**Work request:** Extract every line below that contains the word "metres".

**Dataset extract:**
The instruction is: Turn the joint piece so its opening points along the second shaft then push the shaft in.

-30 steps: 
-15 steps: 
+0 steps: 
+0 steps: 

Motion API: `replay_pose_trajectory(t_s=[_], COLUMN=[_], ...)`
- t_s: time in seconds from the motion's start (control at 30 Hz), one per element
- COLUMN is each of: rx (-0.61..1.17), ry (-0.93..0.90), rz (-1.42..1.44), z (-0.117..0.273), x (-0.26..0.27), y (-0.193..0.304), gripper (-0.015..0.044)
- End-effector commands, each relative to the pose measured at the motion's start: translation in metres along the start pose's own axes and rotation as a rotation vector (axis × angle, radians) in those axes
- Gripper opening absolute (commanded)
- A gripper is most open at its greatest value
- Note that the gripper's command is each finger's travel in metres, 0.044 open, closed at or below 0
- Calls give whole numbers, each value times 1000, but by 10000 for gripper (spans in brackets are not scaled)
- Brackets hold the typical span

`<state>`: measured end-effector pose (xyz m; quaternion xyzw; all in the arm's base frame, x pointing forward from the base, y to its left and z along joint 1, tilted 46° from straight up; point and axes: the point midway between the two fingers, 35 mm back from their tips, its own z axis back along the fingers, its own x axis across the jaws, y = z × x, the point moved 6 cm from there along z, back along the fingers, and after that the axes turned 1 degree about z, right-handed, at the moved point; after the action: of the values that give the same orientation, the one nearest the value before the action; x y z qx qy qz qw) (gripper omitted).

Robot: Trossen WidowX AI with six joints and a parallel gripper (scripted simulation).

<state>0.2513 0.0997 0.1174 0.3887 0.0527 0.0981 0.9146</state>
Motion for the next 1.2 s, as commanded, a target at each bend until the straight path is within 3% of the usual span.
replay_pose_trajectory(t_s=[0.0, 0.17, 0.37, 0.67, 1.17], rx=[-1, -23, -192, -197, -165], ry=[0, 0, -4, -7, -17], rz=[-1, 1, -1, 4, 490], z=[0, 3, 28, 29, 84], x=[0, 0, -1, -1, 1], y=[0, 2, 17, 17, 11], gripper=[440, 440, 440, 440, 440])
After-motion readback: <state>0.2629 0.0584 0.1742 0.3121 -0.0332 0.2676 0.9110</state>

**Result of this exercise:**
- End-effector commands, each relative to the pose measured at the motion's start: translation in metres along the start pose's own axes and rotation as a rotation vector (axis × angle, radians) in those axes
- Note that the gripper's command is each finger's travel in metres, 0.044 open, closed at or below 0

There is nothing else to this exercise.